Exercise prompt
Down to the last line below, give the listing again exactly.

Input data
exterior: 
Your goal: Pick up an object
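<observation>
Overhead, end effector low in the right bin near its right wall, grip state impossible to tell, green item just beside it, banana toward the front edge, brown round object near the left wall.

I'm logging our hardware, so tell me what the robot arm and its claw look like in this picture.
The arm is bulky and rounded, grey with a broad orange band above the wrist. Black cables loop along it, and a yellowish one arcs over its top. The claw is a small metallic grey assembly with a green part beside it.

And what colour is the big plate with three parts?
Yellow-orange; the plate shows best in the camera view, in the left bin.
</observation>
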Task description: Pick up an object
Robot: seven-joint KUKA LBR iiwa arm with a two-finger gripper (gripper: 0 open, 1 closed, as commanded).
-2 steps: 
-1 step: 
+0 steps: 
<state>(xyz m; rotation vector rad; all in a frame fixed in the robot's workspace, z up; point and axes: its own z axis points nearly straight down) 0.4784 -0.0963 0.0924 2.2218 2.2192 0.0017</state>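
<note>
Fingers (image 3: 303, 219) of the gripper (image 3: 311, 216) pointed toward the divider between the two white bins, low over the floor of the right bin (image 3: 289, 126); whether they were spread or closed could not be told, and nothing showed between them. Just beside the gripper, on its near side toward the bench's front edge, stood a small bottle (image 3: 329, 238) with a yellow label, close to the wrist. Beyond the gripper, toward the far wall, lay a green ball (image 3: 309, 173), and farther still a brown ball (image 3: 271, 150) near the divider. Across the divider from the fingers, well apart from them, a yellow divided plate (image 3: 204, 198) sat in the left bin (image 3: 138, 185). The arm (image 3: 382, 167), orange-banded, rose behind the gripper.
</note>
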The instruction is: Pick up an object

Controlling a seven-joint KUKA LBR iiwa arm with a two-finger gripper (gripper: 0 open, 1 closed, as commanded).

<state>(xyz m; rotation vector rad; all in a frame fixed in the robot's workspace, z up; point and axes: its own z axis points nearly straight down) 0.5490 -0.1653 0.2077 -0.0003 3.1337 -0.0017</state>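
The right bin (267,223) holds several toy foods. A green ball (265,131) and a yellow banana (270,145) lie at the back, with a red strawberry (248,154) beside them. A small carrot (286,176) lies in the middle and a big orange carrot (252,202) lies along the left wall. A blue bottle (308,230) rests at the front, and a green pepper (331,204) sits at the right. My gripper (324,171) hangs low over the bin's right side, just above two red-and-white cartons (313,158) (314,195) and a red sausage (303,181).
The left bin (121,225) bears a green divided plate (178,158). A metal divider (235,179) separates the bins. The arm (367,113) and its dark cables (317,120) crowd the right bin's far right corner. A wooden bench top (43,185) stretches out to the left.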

Exercise answer
exterior: 
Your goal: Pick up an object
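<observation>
Overhead, end effector low in the right bin near its right wall, grip state impossible to tell, green item just beside it, banana toward the front edge, brown round object near the left wall.

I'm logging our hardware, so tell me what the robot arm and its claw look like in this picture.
The arm is bulky and rounded, grey with a broad orange band above the wrist. Black cables loop along it, and a yellowish one arcs over its top. The claw is a small metallic grey assembly with a green part beside it.

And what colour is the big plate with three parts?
Yellow-orange; the plate shows best in the camera view, in the left bin.
</observation>
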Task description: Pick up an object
Robot: seven-joint KUKA LBR iiwa arm with a two-finger gripper (gripper: 0 open, 1 closed, as commanded).
-2 steps: 
-1 step: 
+0 steps: 
<state>(xyz m; rotation vector rad; all in a frame fixed in the robot's workspace, z up; point and axes: its own z axis points nearly straight down) 0.4784 -0.0963 0.0924 2.2218 2.2192 0.0017</state>
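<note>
Fingers (image 3: 303, 219) of the gripper (image 3: 311, 216) pointed toward the divider between the two white bins, low over the floor of the right bin (image 3: 289, 126); whether they were spread or closed could not be told, and nothing showed between them. Just beside the gripper, on its near side toward the bench's front edge, stood a small bottle (image 3: 329, 238) with a yellow label, close to the wrist. Beyond the gripper, toward the far wall, lay a green ball (image 3: 309, 173), and farther still a brown ball (image 3: 271, 150) near the divider. Across the divider from the fingers, well apart from them, a yellow divided plate (image 3: 204, 198) sat in the left bin (image 3: 138, 185). The arm (image 3: 382, 167), orange-banded, rose behind the gripper.
</note>
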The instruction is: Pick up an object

Controlling a seven-joint KUKA LBR iiwa arm with a two-finger gripper (gripper: 0 open, 1 closed, as commanded).

<state>(xyz m; rotation vector rad; all in a frame fixed in the robot's workspace, z up; point and axes: its own z axis points nearly straight down) 0.5490 -0.1653 0.2077 -0.0003 3.1337 -0.0017</state>
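The right bin (267,223) holds several toy foods. A green ball (265,131) and a yellow banana (270,145) lie at the back, with a red strawberry (248,154) beside them. A small carrot (286,176) lies in the middle and a big orange carrot (252,202) lies along the left wall. A blue bottle (308,230) rests at the front, and a green pepper (331,204) sits at the right. My gripper (324,171) hangs low over the bin's right side, just above two red-and-white cartons (313,158) (314,195) and a red sausage (303,181).
The left bin (121,225) bears a green divided plate (178,158). A metal divider (235,179) separates the bins. The arm (367,113) and its dark cables (317,120) crowd the right bin's far right corner. A wooden bench top (43,185) stretches out to the left.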

The given output is the complete response.